Il fiume Verrino

Cascata del Verrino. Foto: Vincenzo Fiadino (2023)

In questa poesia, Guido Giovanni Mancini racconta il viaggio del fiume Verrino, seguendolo dalle sorgenti fino al mare. Con immagini vive e naturali, il poeta ne descrive il percorso, le stagioni e il continuo rinnovarsi, trasformando il fiume in simbolo del ciclo della vita e dell’armonia della natura.

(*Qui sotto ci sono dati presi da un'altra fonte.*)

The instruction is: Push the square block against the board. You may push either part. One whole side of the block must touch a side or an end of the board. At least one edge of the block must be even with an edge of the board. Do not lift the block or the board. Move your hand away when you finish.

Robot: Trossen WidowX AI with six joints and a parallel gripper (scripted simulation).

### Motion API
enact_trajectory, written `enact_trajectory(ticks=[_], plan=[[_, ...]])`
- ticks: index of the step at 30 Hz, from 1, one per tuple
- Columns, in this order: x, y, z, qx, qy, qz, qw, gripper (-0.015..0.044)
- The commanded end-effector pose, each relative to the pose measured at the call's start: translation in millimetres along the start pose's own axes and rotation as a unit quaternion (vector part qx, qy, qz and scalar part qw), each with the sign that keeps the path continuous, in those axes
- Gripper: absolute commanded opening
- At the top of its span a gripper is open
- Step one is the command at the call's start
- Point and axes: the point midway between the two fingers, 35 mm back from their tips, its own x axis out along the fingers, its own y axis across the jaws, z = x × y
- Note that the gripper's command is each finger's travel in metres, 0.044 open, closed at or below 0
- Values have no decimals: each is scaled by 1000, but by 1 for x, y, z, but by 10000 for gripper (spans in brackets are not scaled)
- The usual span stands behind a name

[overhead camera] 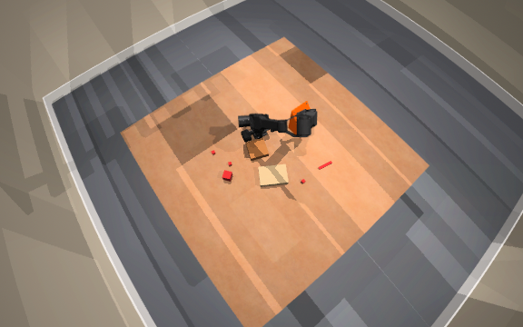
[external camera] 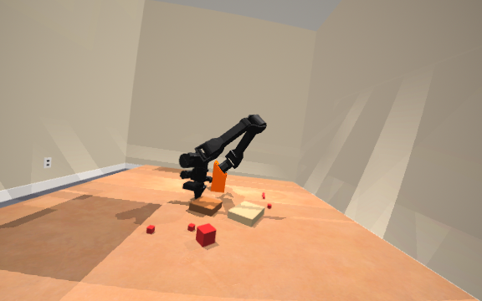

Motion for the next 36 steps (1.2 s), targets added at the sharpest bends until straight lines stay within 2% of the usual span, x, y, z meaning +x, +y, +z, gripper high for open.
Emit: enact_trajectory(ticks=[1, 10, 36], plan=[[1, -1, -9, -1, 3, -2, 1000, 0], [1, 1, -15, -1, 3, -2, 1000, 0], [2, 2, 28, -2, 5, -3, 1000, 0]])
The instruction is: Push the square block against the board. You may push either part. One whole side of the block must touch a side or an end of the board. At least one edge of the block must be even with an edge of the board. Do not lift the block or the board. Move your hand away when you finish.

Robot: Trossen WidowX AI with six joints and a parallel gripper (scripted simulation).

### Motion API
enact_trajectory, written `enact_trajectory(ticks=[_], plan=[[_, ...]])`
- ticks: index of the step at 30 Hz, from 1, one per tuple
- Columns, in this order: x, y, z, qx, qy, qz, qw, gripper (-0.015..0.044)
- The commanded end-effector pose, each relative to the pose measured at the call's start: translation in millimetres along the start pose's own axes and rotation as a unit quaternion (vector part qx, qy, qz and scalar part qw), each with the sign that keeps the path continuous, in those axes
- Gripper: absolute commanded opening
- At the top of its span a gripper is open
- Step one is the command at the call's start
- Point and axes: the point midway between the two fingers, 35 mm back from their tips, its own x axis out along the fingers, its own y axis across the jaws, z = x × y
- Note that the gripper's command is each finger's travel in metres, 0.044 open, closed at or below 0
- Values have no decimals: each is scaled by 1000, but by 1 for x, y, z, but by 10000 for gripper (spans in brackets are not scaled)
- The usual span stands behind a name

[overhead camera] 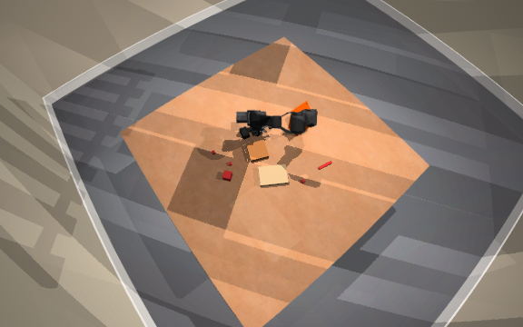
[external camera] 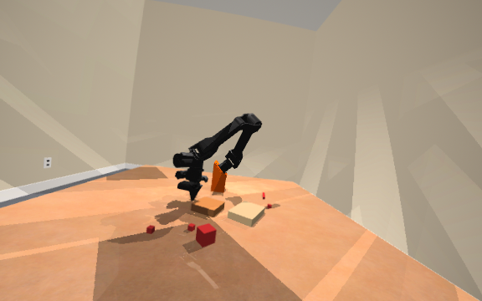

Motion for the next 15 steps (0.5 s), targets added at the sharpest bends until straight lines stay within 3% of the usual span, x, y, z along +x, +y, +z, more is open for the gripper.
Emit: enact_trajectory(ticks=[1, 8, 12, 15], plan=[[0, 1, 9, -1, -1, 0, 1000, 0], [-2, 0, 11, 0, 1, 0, 1000, 0], [-52, 0, 12, -1, -1, 0, 1000, 0], [-55, -1, 12, -1, -1, 0, 1000, 0]])
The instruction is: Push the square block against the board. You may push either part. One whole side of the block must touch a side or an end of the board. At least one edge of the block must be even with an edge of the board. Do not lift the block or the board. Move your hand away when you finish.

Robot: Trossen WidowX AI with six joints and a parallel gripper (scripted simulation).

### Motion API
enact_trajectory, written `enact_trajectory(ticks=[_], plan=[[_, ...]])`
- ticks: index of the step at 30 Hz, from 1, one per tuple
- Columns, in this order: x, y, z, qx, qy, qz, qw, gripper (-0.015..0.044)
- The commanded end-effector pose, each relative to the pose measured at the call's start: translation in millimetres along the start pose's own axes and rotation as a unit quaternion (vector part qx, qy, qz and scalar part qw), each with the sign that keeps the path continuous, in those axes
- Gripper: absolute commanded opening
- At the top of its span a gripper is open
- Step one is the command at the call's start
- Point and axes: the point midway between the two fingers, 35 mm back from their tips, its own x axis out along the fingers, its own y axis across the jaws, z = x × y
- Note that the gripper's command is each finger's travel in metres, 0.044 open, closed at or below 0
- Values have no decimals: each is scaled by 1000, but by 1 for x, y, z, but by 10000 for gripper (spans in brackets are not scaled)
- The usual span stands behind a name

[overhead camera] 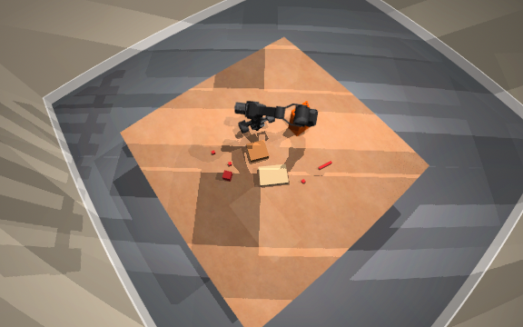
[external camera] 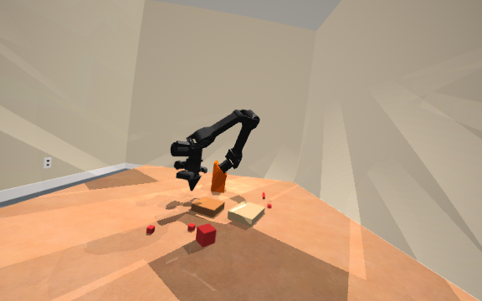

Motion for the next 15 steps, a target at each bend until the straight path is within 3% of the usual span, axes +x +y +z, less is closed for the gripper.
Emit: enact_trajectory(ticks=[1, 5, 15], plan=[[-13, 3, 0, -7, -5, 3, 1000, 0], [-13, 2, -1, -19, -5, 3, 1000, 0], [-13, 2, -5, -188, -5, 3, 982, 0]])
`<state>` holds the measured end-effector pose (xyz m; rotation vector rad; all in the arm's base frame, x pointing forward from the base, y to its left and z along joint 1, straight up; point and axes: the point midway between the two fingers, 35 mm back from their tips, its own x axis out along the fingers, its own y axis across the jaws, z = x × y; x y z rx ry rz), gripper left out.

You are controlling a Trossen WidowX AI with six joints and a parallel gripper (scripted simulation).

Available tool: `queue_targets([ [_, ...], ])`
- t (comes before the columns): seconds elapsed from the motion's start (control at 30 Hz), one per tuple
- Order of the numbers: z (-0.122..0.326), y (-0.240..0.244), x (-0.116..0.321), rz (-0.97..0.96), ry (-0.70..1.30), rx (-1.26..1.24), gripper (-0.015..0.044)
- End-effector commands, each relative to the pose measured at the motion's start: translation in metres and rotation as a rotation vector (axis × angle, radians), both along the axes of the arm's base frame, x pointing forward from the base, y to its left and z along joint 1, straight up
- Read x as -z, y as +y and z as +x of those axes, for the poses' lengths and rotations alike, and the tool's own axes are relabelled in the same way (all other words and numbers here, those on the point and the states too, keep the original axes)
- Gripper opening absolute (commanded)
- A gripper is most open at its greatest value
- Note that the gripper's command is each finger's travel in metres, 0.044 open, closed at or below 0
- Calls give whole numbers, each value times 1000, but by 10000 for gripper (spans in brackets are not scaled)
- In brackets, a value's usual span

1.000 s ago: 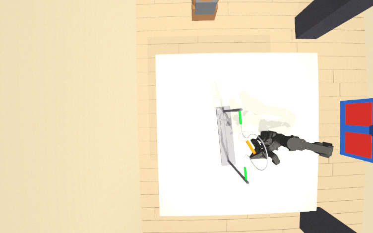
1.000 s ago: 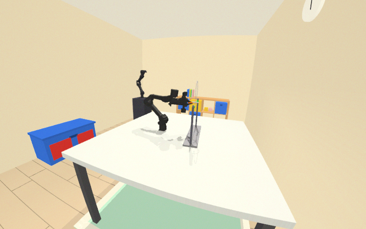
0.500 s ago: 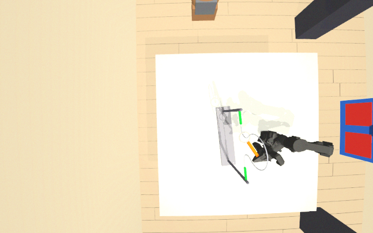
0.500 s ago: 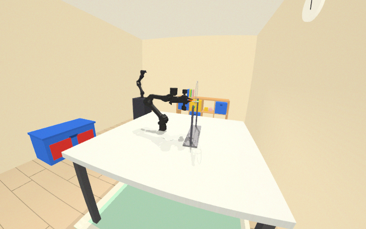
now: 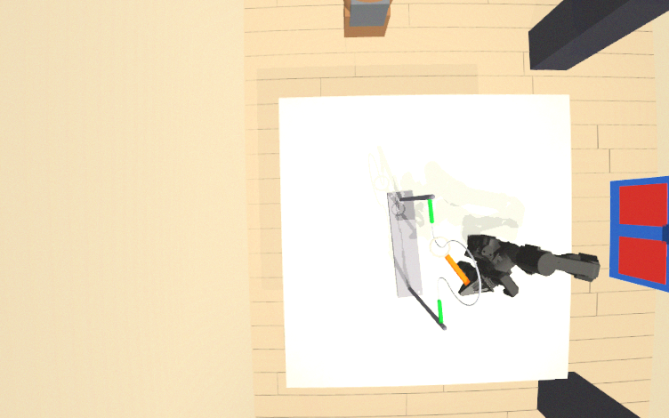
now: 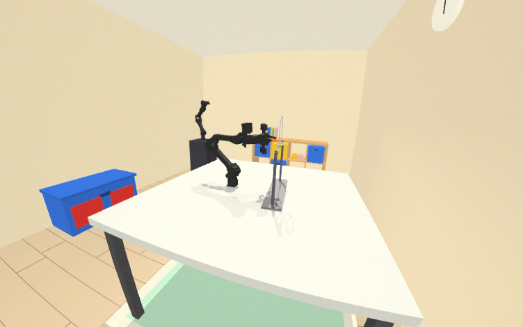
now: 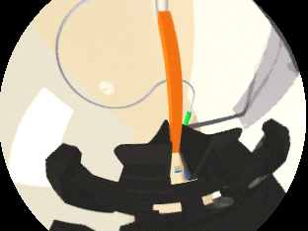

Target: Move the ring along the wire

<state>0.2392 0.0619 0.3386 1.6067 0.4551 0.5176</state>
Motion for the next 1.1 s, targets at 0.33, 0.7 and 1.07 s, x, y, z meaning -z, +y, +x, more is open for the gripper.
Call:
queue_targets([
  [0.33, 0, -4, -29, 152, 5, 3, -150],
  [0.7, 0, -10, -47, 261, 17, 2, -150],
  [1.07, 1, -17, -63, 361, 28, 0, -150],
])
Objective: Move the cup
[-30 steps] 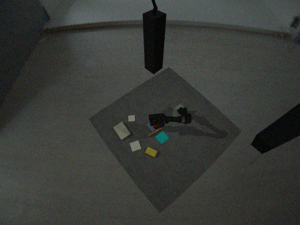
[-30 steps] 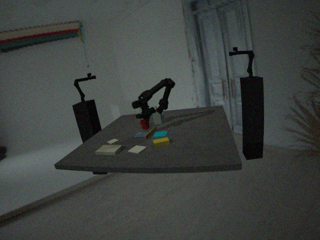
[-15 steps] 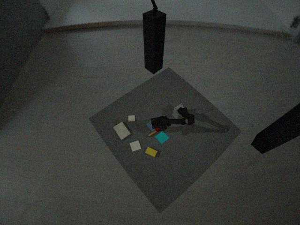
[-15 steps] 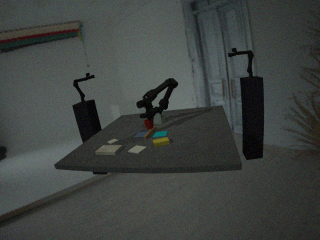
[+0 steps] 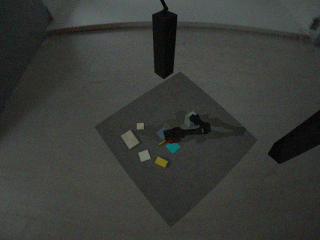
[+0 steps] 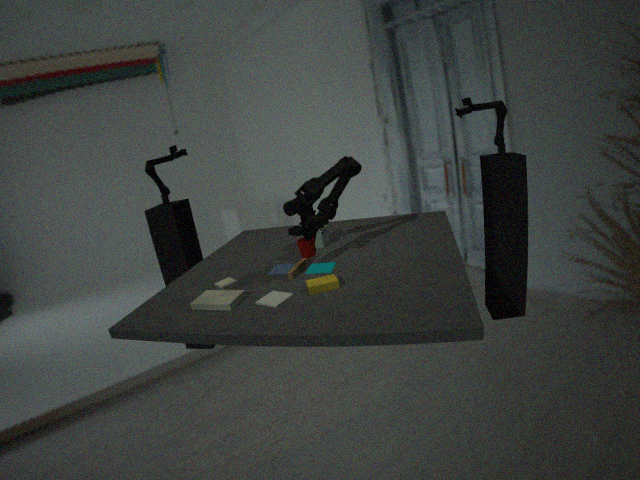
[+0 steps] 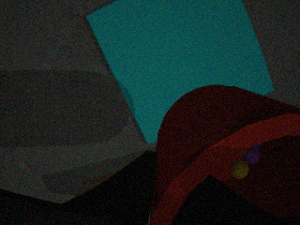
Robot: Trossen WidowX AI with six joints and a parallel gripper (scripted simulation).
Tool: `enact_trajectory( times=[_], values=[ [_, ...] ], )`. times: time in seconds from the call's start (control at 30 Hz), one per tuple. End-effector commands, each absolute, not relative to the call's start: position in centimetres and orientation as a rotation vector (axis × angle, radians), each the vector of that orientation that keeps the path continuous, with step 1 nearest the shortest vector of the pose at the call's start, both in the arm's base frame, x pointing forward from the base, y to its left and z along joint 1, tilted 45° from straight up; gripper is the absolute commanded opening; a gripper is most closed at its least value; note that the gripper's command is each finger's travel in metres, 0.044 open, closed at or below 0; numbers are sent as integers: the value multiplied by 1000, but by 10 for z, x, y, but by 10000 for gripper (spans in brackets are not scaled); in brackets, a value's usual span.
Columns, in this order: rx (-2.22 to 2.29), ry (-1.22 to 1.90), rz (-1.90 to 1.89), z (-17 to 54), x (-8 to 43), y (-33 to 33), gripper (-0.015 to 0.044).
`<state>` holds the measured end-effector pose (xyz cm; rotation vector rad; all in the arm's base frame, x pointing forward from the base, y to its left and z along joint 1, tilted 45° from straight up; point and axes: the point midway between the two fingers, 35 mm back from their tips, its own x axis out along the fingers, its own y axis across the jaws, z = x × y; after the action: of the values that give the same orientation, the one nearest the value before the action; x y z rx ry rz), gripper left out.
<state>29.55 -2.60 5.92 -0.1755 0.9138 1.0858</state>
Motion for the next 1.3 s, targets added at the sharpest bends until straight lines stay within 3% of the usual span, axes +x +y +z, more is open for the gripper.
enact_trajectory(
  times=[0.0,0.4,1.27],
  values=[
    [-173,910,1081,71,298,-18,0],
    [-172,909,1082,95,301,3,0],
    [-172,908,1082,71,308,25,0]
  ],
)
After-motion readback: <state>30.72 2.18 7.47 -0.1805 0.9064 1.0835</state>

Calmo e silente il fiume Verrino

da Capracotta inizia il cammino;

tra sassi e arbusti scivola a valle,

all’agro agnonese volge le spalle.

Le irte sponde stringono il letto

tenendolo placido, esile e stretto.

È lì che l’Airone vi pesca silente

pesci che vanno contro corrente.

Mormora sotto Poggio Sannita

con la sua acqua chiara e pulita;

col suo lento e sinuoso percorso

a Castelverrino passa a ridosso.

A Primavera divien minaccioso,

nell’arida Estate si fa silenzioso;

prende in Autunno a brontolare

e nell’Inverno i sassi a rotolare.

Defluisce lento lungo il suo letto

fino al Trigno che l’accoglie sotto;

più a valle, poi, ingloba il Sente

che a primavera diventa irruente.

Insieme ad essi si snoda veloce

verso San Salvo, fino alla foce;

defluendo, man mano ingrossa

ed incrementa la sua folle corsa.

Va nell’Adriatico che lo alloggia

e ritorna in cielo a farsi pioggia,

per irrorare pianura e montagna,

ove ogni essere poi ci guadagna.

Fin su la vetta vi provvede il sole

per deliziare le piante e le aiuole;

cambia lo stato tra discesa e salita

e perpetua così il suo ciclo di vita.

Guido Giovanni Mancini

Guido Giovanni Mancini, nato a Poggio Sannita il 23 giugno 1945, dopo il diploma e il servizio militare ha lavorato in Germania presso la M.A.N. di Augsburg. Rientrato in Italia nel 1971, si è sposato e ha avuto due figlie. Dal 1972 al 2007 ha svolto la professione di insegnante. Tra il 1980 e il 1995 ha ricoperto incarichi amministrativi nel suo Comune e, spinto dal desiderio di preservare il dialetto locale, ha scritto poesie in vernacolo poggese dedicate alla vita rurale e agli eventi del paese. Da questa passione sono nate più pubblicazioni, tra cui la raccolta in lingua italiana “La voce del cuore. Poesie e racconto” da cui è tratta la poesia sul Verrino.